Ein Hochschulraum für Europa mit vergleichbaren Studiengängen und mehr Austausch von Studierenden zwischen den Hochschulen: Das waren die Ziele der Bologna-Deklaration, welche die Schweiz vor 20 Jahren unterzeichnet hat und welche die Hochschullandschaft bis heute prägt.
Die Reaktionen sind gemischt. Bei den damals neuen Fachhochschulen gab es Zweifel. Doch heute zieht Crispino Bergamaschi ein positives Fazit. Er vertritt die Fachhochschulen in der Hochschullandschaft Schweiz: «Die Fachhochschulen haben die Bologna-Reform als Chance gesehen und auch genutzt. Sie haben das Studium ganz neu gedacht, noch stärker auf die Bedürfnisse der Arbeitswelt ausgerichtet, modularisiert und damit auch individualisiert.»
Studierende an den Fachhochschulen würden heute Teile der Ausbildung im Ausland machen, weil der Austausch vereinfacht wurde. Die Rückmeldungen aus der Praxis seien positiv, so Bergamaschi. Er ist zudem Direktions-Präsident der Fachhochschule Nordwestschweiz.
Weniger positiv beurteilt dies Toni Schmid, Geschäftsführer vom Verband der Fachhochschul-Absolventinnen und -Absolventen. Es sei schwieriger geworden, dass Studierende nach dem Bachelor das Fach oder die Hochschule wechseln könnten.

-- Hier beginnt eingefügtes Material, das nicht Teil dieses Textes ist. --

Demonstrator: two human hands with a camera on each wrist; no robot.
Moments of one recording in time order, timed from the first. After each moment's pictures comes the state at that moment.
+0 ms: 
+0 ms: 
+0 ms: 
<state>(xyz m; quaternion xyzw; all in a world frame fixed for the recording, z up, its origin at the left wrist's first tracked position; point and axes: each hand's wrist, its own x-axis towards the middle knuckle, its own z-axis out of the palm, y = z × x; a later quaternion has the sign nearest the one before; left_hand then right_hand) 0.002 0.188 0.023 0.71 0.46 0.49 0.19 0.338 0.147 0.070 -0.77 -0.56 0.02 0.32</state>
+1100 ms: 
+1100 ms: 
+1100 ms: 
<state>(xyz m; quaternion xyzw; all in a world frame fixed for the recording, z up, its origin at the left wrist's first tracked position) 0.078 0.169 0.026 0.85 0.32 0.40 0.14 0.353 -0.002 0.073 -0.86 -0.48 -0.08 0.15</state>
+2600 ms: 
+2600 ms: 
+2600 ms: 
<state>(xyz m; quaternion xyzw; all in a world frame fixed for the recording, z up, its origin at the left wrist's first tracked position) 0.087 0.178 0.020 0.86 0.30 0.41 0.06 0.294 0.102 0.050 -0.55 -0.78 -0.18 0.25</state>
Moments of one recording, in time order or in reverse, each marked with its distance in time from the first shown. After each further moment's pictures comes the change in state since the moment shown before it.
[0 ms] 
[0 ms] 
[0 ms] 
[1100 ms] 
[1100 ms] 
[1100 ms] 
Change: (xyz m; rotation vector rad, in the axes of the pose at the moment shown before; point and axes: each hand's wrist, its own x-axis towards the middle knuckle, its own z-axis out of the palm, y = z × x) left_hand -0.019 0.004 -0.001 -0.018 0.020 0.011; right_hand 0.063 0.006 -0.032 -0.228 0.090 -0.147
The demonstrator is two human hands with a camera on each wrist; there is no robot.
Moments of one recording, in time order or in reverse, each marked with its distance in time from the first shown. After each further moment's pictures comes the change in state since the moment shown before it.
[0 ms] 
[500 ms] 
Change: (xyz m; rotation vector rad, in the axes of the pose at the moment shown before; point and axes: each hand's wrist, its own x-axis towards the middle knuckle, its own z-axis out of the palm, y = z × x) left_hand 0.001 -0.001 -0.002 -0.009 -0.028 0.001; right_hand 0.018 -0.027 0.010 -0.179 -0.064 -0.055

Schmid kritisiert darüber hinaus, dass die Fachhochschulen den Universitäten nicht gleichgestellt seien und fügt als Beispiel an, dass nur Universitäten Doktorate vergeben können.
«Die Studiendauer hat sich stark verlängert»
Noch kritischer bewerten Universitätsvertreter die Bologna-Reform. An der Universität Basel bilanziert etwa Ökonomie-Professor Bruno S. Frey: «Die Studiendauer hat sich stark verlängert, die Abbruchquote hat eher zugenommen. Die Bilanz ist ernüchternd.»
Nur das Ziel der internationalen Mobilität sei erreicht. Studierende können leichter Universitäten im Ausland besuchen. Ein Austausch, wie ihn auch die Fachhochschulen feststellen.
Frey kritisiert ausserdem, dass das vernetzte Denken abhanden gekommen sei. Studierenden würden sich statt auf Inhalte, auf die erforderlichen Punkte konzentrieren. Diese Kritik ist so alt wie die Reform. Denn Bologna brachte an den Universitäten mehr Struktur, besonders in den Fächern der geistes-, sozialwissenschaftlichen und juristischen Fakultäten.
Verschlechterung bei Juristen
Vorbehalte gibt es auch in der Praxis – bei Anwaltsbüros und Gerichten. Am Bezirksgericht Frauenfeld zum Beispiel meint Präsident Rudolf Fuchs: «Ich habe den Eindruck, dass Studienabgänger im Jus-Bereich früher einen besseren Gesamtüberblick hatten.»
Unter Bologna werden verschiedene Fächer in den ersten Jahren abgeschlossen und bis zum Studienende nicht mehr thematisiert. Doch die Kritik wurde erhört: als grösste juristische Fakultät der Schweiz reformiert jene der Universität Zürich ihre Ausbildung bis in zwei Jahren grundlegend.
Fokussierung auf Kernkompetenzen
Dabei soll der praxisrelevante Pflichtstoff besser auf Bachelor- und Master-Stufe aufgeteilt werden, wie der zuständige Professor Alain Griffel erklärt. Zudem fokussiere die Reform auf Kernkompetenzen. «Die Fähigkeit zur Textanalyse, die Schreibkompetenz, logisches Denken und Schreiben, die Anwendung der juristischen Methodik und das vernetzte Denken sollen gefördert werden.»
Der Wechsel zum Bologna-System habe damals zügig vorangehen müssen, erklärt Griffel. Nun aber brauche es Korrekturen.